Como lidar com a ideia de retrocesso?
Retrocesso só existe para quem acredita em progresso. Progresso é uma ideia ridícula, que diz que a gente vai do menos para o mais desenvolvido. Mas o mundo caminha para frente, para trás, de lado, de banda, não existe uma linha. Então, e daí se estamos em retrocesso? Um retrocesso pode significar um respiro para um avanço imenso, posterior. O mundo não caminha somente para frente, então retrocesso não é um problema. Estar em retrocesso pode ser bom para a gente sentir na carne a importância da liberdade, para entender como se vota… Então tudo isso não é o problema. A questão é entender que quando a gente sofre um abismo como o que a gente vive agora, a hora é de se potencializar para dar um maior salto. E quem é que vai dar este salto? O profissional de saúde e o profissional da educação, basicamente. Antes, era mais o da educação; hoje é mais o da saúde porque a doença psíquica domina o planeta. Antigamente o professor era o profissional mais valorizado — e eu falo isso direto para eles. Agora, é a hora da Saúde, infelizmente, porque o analfabetismo, que era nosso grande problema, ainda existe, mas hoje é o suicídio de jovens que é a segunda causa de mortes entre jovens e a primeira entre crianças, em muitas partes do mundo. Em muitas cidades americanas, é a primeira causa de morte entre crianças, superando inclusive em número os acidentes.
Historicamente, qual o papel de uma pandemia neste cenário que você descreve? Ela acelera, ela faz parte, ela não impacta… Qual é a sua avaliação deste momento que a gente ainda vive?

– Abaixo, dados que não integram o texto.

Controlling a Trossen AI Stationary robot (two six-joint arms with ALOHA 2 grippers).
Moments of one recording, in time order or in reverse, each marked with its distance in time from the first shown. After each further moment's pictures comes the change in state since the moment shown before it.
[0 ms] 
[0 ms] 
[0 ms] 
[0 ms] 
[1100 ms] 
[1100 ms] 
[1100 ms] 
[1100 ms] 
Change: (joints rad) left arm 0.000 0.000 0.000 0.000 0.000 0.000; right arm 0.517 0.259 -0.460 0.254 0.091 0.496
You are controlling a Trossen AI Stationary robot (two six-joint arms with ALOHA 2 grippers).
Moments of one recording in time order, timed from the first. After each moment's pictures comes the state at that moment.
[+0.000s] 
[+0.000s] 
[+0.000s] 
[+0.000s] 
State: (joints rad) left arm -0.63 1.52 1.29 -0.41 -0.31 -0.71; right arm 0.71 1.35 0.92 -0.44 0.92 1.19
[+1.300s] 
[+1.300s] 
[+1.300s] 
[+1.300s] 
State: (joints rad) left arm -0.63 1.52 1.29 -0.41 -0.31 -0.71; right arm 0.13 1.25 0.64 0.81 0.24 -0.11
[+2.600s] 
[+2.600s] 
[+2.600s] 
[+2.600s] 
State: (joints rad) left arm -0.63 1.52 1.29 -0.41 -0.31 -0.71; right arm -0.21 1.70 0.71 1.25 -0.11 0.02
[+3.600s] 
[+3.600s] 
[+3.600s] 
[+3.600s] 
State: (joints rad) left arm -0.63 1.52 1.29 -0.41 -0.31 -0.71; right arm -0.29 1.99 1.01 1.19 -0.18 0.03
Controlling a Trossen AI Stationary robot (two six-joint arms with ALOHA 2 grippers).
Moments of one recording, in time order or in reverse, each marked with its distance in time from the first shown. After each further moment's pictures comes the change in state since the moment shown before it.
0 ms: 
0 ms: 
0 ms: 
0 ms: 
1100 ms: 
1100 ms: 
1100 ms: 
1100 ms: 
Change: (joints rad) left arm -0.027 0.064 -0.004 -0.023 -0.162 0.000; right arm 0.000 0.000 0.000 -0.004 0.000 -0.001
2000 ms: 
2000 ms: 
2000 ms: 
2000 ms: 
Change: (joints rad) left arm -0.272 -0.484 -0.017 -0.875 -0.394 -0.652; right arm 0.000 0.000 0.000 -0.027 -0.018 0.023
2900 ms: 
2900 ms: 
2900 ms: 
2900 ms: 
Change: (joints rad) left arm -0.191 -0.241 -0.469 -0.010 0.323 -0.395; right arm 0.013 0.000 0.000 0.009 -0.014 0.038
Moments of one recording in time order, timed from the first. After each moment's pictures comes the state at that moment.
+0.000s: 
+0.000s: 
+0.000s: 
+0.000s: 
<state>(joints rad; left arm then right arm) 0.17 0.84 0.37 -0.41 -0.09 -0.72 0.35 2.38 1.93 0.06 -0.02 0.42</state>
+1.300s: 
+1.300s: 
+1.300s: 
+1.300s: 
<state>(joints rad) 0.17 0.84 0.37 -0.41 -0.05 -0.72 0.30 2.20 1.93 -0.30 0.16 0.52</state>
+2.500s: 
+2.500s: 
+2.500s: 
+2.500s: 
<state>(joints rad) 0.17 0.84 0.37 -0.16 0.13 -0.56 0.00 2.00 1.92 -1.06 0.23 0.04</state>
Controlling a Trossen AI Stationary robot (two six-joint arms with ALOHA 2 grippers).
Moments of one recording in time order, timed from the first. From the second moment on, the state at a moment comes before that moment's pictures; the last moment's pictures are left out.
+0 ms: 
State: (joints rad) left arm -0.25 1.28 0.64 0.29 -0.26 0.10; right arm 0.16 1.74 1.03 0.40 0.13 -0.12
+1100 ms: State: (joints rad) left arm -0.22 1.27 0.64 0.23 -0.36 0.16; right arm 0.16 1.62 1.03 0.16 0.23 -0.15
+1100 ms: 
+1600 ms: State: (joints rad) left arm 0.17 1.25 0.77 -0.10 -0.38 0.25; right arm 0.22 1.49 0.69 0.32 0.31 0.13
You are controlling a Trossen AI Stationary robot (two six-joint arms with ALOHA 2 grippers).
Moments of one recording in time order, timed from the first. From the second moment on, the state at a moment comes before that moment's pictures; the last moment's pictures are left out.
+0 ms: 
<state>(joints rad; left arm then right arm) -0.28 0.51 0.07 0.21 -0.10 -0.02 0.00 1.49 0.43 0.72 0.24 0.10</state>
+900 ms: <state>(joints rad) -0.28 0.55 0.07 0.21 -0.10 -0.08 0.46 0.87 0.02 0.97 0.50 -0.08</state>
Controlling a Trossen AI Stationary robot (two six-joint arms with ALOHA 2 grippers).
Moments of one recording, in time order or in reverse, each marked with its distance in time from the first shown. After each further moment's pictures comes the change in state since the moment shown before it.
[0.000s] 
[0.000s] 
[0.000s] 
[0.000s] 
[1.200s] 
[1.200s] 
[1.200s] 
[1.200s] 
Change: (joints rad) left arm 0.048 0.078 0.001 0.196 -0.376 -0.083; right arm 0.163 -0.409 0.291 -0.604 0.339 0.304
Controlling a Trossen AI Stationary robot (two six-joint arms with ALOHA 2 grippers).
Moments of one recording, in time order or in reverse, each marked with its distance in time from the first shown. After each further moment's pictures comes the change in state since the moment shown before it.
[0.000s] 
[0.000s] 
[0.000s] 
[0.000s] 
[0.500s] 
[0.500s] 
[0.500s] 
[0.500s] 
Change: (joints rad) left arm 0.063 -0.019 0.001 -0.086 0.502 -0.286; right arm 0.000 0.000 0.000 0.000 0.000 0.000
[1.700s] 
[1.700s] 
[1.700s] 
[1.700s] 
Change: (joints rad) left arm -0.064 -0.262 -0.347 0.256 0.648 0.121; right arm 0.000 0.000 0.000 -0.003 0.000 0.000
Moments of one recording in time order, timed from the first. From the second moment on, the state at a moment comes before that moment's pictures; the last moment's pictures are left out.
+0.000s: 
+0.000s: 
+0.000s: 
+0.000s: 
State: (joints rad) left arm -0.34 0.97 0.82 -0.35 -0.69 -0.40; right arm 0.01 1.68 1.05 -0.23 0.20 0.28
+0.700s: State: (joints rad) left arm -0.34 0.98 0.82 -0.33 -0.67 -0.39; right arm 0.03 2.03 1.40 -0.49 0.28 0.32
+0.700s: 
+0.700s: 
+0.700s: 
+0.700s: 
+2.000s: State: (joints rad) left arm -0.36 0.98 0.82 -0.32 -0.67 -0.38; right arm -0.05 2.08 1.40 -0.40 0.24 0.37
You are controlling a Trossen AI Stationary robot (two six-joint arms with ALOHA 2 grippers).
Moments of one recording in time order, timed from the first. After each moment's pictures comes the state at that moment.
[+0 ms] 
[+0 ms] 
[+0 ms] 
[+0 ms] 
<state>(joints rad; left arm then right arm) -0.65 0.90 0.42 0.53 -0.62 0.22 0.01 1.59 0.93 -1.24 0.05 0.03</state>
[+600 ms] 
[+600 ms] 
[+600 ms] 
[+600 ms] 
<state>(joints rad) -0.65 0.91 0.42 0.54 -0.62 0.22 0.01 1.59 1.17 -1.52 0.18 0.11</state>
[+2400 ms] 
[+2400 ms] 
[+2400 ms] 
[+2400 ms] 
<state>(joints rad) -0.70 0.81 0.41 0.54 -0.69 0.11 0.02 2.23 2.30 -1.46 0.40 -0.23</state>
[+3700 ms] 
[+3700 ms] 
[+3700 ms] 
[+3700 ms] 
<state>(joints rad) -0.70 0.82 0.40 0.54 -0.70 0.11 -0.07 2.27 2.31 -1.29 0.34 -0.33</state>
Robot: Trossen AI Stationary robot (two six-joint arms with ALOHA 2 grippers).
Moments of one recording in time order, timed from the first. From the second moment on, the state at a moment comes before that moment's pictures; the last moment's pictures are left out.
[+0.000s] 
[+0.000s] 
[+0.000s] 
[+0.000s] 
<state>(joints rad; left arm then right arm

A gente só sabe o que acontece com a gente depois. Nós ainda estamos em uma pandemia, mesmo que não usemos mais máscaras. Só que a gente viveu, durante dois anos, assistindo a covas coletivas sendo furadas para enterrar pessoas. Então o que nós sofremos, isolados dentro de casa, com medo de respirar o ar que podia nos matar, foi desesperador. Isso inevitavelmente muda as pessoas. Mas elas não mudam racionalmente. “Ah, ninguém mudou”, podem pensar. Não mudou racionalmente. Eu vi uma matéria esta semana dando conta de que existe na Europa um acúmulo de produtos. As pessoas não estão comprando. O mercado imaginou que as pessoas, saindo de uma pandemia, iriam surtar. Ninguém sabe o que fazer. As pessoas hoje não compram produtos, elas compram virtualidades. E mais outra coisa. O mercado está mudando. Nós vamos trabalhar quatro dias na semana. Isso já está acontecendo no mundo todo. E o que é que se vai fazer nesse terceiro dia? Arte e cultura! E por que isso? Porque as empresas de tecnologias estão vendo o suicídio de seus líderes, no mundo todo. Em Franca, São Paulo, já existem algumas empresas que não trabalham às quartas-feiras. O que eles descobriram: que a lucratividade melhora. Estamos em um mundo de mudanças!